== Segment start ==

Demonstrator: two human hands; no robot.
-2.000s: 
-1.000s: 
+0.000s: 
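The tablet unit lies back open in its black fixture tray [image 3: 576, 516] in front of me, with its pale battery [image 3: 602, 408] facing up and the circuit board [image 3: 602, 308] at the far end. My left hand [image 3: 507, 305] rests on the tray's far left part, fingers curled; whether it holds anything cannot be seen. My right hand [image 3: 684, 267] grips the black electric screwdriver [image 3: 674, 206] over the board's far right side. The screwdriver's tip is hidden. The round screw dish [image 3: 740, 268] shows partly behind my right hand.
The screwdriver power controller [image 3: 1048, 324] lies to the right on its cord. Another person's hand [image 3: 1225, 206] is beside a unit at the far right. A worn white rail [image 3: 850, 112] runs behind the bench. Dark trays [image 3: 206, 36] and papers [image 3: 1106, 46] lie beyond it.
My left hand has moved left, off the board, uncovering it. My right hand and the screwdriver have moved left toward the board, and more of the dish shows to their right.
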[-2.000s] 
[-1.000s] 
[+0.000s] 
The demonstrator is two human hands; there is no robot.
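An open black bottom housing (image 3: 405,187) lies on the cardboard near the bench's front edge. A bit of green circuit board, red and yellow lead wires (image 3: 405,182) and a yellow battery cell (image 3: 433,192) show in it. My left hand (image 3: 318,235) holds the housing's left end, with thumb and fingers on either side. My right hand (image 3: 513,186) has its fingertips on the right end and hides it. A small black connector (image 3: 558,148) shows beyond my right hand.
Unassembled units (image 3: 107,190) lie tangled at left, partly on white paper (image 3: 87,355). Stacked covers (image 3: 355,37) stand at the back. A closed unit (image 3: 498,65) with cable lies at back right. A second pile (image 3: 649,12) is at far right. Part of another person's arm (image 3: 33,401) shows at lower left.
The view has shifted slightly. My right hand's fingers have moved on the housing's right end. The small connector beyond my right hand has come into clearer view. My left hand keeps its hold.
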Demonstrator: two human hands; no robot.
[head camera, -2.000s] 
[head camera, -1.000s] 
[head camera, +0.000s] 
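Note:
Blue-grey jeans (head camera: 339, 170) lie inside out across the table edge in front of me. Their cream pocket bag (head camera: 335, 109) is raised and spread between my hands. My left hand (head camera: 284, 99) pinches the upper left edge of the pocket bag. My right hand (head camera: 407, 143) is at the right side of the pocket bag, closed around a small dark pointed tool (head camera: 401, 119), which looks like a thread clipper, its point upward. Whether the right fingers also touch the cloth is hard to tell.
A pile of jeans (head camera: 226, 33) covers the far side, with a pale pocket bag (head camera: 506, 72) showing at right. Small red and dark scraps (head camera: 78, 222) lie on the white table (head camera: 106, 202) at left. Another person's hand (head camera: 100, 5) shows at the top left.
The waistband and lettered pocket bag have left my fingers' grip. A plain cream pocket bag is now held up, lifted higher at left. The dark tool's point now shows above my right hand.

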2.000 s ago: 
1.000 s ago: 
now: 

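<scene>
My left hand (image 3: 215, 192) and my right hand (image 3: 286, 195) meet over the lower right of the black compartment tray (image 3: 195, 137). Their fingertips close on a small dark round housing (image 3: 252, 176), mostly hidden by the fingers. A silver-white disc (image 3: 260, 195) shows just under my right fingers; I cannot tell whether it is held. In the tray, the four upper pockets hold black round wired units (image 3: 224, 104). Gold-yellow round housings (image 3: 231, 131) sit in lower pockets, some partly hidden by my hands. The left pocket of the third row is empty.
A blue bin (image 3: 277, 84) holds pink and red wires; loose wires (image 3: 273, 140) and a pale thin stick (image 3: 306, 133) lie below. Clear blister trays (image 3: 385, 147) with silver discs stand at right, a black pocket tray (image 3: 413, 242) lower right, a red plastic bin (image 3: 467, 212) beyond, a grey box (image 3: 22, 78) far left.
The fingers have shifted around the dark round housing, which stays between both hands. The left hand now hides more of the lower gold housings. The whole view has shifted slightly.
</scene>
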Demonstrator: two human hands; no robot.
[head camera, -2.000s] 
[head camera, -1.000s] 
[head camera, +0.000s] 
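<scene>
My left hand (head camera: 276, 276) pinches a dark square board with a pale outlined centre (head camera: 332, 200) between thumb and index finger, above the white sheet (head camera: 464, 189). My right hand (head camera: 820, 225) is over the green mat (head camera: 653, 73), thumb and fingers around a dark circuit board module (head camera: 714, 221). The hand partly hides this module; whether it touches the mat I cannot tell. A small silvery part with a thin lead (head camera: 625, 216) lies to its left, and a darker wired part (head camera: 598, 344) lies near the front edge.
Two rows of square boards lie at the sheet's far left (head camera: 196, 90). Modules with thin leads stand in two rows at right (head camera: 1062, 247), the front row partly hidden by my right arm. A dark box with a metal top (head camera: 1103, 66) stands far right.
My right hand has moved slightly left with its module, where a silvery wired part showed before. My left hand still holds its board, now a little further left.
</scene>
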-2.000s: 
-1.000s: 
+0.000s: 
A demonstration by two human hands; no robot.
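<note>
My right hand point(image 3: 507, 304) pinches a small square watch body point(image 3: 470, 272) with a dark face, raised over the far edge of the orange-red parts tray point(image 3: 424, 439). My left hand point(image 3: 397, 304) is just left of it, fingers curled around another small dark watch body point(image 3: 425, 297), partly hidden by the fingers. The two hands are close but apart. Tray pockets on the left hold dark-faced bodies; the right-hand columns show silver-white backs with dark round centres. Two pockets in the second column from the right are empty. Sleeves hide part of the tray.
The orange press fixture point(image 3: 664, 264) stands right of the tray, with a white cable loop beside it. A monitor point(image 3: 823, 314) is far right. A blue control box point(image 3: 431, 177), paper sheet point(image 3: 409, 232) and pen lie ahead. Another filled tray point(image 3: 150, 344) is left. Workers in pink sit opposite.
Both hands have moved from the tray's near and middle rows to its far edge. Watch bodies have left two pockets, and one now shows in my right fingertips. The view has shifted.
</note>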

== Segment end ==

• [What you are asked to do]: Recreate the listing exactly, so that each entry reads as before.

• [Answer for this exercise]:
Demonstrator: two human hands; no robot.
-2.000s: 
-1.000s: 
+0.000s: 
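The tablet unit lies back open in its black fixture tray [image 3: 576, 516] in front of me, with its pale battery [image 3: 602, 408] facing up and the circuit board [image 3: 602, 308] at the far end. My left hand [image 3: 507, 305] rests on the tray's far left part, fingers curled; whether it holds anything cannot be seen. My right hand [image 3: 684, 267] grips the black electric screwdriver [image 3: 674, 206] over the board's far right side. The screwdriver's tip is hidden. The round screw dish [image 3: 740, 268] shows partly behind my right hand.
The screwdriver power controller [image 3: 1048, 324] lies to the right on its cord. Another person's hand [image 3: 1225, 206] is beside a unit at the far right. A worn white rail [image 3: 850, 112] runs behind the bench. Dark trays [image 3: 206, 36] and papers [image 3: 1106, 46] lie beyond it.
My left hand has moved left, off the board, uncovering it. My right hand and the screwdriver have moved left toward the board, and more of the dish shows to their right.
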[-2.000s] 
[-1.000s] 
[+0.000s] 
The demonstrator is two human hands; there is no robot.
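An open black bottom housing (image 3: 405,187) lies on the cardboard near the bench's front edge. A bit of green circuit board, red and yellow lead wires (image 3: 405,182) and a yellow battery cell (image 3: 433,192) show in it. My left hand (image 3: 318,235) holds the housing's left end, with thumb and fingers on either side. My right hand (image 3: 513,186) has its fingertips on the right end and hides it. A small black connector (image 3: 558,148) shows beyond my right hand.
Unassembled units (image 3: 107,190) lie tangled at left, partly on white paper (image 3: 87,355). Stacked covers (image 3: 355,37) stand at the back. A closed unit (image 3: 498,65) with cable lies at back right. A second pile (image 3: 649,12) is at far right. Part of another person's arm (image 3: 33,401) shows at lower left.
The view has shifted slightly. My right hand's fingers have moved on the housing's right end. The small connector beyond my right hand has come into clearer view. My left hand keeps its hold.
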Demonstrator: two human hands; no robot.
[head camera, -2.000s] 
[head camera, -1.000s] 
[head camera, +0.000s] 
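Note:
Blue-grey jeans (head camera: 339, 170) lie inside out across the table edge in front of me. Their cream pocket bag (head camera: 335, 109) is raised and spread between my hands. My left hand (head camera: 284, 99) pinches the upper left edge of the pocket bag. My right hand (head camera: 407, 143) is at the right side of the pocket bag, closed around a small dark pointed tool (head camera: 401, 119), which looks like a thread clipper, its point upward. Whether the right fingers also touch the cloth is hard to tell.
A pile of jeans (head camera: 226, 33) covers the far side, with a pale pocket bag (head camera: 506, 72) showing at right. Small red and dark scraps (head camera: 78, 222) lie on the white table (head camera: 106, 202) at left. Another person's hand (head camera: 100, 5) shows at the top left.
The waistband and lettered pocket bag have left my fingers' grip. A plain cream pocket bag is now held up, lifted higher at left. The dark tool's point now shows above my right hand.
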
2.000 s ago: 
1.000 s ago: 
now: 

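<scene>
My left hand (image 3: 215, 192) and my right hand (image 3: 286, 195) meet over the lower right of the black compartment tray (image 3: 195, 137). Their fingertips close on a small dark round housing (image 3: 252, 176), mostly hidden by the fingers. A silver-white disc (image 3: 260, 195) shows just under my right fingers; I cannot tell whether it is held. In the tray, the four upper pockets hold black round wired units (image 3: 224, 104). Gold-yellow round housings (image 3: 231, 131) sit in lower pockets, some partly hidden by my hands. The left pocket of the third row is empty.
A blue bin (image 3: 277, 84) holds pink and red wires; loose wires (image 3: 273, 140) and a pale thin stick (image 3: 306, 133) lie below. Clear blister trays (image 3: 385, 147) with silver discs stand at right, a black pocket tray (image 3: 413, 242) lower right, a red plastic bin (image 3: 467, 212) beyond, a grey box (image 3: 22, 78) far left.
The fingers have shifted around the dark round housing, which stays between both hands. The left hand now hides more of the lower gold housings. The whole view has shifted slightly.
</scene>
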Demonstrator: two human hands; no robot.
[head camera, -2.000s] 
[head camera, -1.000s] 
[head camera, +0.000s] 
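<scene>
My left hand (head camera: 276, 276) pinches a dark square board with a pale outlined centre (head camera: 332, 200) between thumb and index finger, above the white sheet (head camera: 464, 189). My right hand (head camera: 820, 225) is over the green mat (head camera: 653, 73), thumb and fingers around a dark circuit board module (head camera: 714, 221). The hand partly hides this module; whether it touches the mat I cannot tell. A small silvery part with a thin lead (head camera: 625, 216) lies to its left, and a darker wired part (head camera: 598, 344) lies near the front edge.
Two rows of square boards lie at the sheet's far left (head camera: 196, 90). Modules with thin leads stand in two rows at right (head camera: 1062, 247), the front row partly hidden by my right arm. A dark box with a metal top (head camera: 1103, 66) stands far right.
My right hand has moved slightly left with its module, where a silvery wired part showed before. My left hand still holds its board, now a little further left.
</scene>
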-2.000s: 
-1.000s: 
+0.000s: 
A demonstration by two human hands; no robot.
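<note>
My right hand point(image 3: 507, 304) pinches a small square watch body point(image 3: 470, 272) with a dark face, raised over the far edge of the orange-red parts tray point(image 3: 424, 439). My left hand point(image 3: 397, 304) is just left of it, fingers curled around another small dark watch body point(image 3: 425, 297), partly hidden by the fingers. The two hands are close but apart. Tray pockets on the left hold dark-faced bodies; the right-hand columns show silver-white backs with dark round centres. Two pockets in the second column from the right are empty. Sleeves hide part of the tray.
The orange press fixture point(image 3: 664, 264) stands right of the tray, with a white cable loop beside it. A monitor point(image 3: 823, 314) is far right. A blue control box point(image 3: 431, 177), paper sheet point(image 3: 409, 232) and pen lie ahead. Another filled tray point(image 3: 150, 344) is left. Workers in pink sit opposite.
Both hands have moved from the tray's near and middle rows to its far edge. Watch bodies have left two pockets, and one now shows in my right fingertips. The view has shifted.
</note>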

Nothing else remains to be done in this exercise.